==== THE RECORDS ====

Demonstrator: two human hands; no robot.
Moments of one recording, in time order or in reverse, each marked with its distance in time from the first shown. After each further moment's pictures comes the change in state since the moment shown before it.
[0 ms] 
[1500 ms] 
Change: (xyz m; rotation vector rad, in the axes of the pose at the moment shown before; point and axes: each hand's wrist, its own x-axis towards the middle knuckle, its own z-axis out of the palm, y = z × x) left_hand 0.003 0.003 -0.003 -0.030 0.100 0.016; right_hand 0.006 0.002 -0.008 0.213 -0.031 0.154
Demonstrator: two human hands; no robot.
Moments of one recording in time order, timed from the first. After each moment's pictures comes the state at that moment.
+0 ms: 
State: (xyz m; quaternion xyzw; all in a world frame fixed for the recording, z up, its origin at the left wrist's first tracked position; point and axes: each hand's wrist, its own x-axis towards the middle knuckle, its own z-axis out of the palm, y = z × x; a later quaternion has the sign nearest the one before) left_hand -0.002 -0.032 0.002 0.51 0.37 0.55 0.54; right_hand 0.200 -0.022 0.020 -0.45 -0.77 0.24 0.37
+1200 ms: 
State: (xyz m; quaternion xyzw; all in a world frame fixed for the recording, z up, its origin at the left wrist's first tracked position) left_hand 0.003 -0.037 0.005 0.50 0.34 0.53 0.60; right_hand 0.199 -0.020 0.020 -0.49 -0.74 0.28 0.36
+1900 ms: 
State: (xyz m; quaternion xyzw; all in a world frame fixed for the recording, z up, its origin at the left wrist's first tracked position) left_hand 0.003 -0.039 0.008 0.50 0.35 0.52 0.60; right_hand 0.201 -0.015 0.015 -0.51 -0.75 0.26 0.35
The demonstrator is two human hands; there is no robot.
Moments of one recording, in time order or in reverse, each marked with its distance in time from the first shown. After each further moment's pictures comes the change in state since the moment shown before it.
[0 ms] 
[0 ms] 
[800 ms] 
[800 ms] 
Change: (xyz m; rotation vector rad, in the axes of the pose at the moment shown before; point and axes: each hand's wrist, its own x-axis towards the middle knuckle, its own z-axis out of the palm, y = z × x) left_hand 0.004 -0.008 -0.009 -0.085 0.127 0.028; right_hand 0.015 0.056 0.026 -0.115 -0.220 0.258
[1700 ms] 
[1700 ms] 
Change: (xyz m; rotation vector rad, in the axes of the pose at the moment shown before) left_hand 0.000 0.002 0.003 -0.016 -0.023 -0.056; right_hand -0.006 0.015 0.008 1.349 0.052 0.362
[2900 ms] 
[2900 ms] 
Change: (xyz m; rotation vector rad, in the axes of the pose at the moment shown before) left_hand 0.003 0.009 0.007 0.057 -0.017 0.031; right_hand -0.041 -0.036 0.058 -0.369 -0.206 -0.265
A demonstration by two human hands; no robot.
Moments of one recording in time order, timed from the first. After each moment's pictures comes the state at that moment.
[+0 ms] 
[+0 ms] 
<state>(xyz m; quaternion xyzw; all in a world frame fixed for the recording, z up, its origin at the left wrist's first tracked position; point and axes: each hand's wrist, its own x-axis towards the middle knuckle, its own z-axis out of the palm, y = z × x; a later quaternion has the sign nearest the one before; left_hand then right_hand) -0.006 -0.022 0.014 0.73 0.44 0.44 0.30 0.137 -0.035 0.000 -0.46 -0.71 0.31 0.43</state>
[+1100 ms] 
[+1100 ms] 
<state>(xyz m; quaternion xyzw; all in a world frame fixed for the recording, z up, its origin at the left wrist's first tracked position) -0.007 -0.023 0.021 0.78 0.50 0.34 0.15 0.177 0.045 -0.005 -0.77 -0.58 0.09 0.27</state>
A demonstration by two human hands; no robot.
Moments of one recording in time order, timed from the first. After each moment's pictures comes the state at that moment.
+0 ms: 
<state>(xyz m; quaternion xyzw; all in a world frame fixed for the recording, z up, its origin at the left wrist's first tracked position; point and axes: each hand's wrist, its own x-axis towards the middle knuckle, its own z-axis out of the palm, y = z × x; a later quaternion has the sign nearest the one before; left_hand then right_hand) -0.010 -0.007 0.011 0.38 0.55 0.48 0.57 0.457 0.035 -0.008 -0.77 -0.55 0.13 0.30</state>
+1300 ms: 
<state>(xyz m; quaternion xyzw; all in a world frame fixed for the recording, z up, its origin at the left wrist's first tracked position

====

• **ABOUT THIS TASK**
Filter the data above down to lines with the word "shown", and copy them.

• **ANSWER BOX**
Moments of one recording, in time order or in reverse, each marked with its distance in time from the first shown. After each further moment's pictures comes the change in state since the moment shown before it.
Change: (xyz m; rotation vector rad, in the axes of the pose at the moment shown before; point and axes: each hand's wrist, its own x-axis towards the middle knuckle, its own z-axis out of the palm, y = z × x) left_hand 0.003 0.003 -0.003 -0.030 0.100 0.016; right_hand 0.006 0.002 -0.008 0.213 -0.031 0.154
Moments of one recording, in time order or in reverse, each marked with its distance in time from the first shown. After each further moment's pictures comes the change in state since the moment shown before it.
Change: (xyz m; rotation vector rad, in the axes of the pose at the moment shown before; point and axes: each hand's wrist, its own x-axis towards the middle knuckle, its own z-axis out of the palm, y = z × x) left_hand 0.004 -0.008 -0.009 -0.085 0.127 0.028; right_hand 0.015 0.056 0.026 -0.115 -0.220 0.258
Change: (xyz m; rotation vector rad, in the axes of the pose at the moment shown before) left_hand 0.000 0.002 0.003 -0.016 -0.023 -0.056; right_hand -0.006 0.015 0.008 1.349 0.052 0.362
Change: (xyz m; rotation vector rad, in the axes of the pose at the moment shown before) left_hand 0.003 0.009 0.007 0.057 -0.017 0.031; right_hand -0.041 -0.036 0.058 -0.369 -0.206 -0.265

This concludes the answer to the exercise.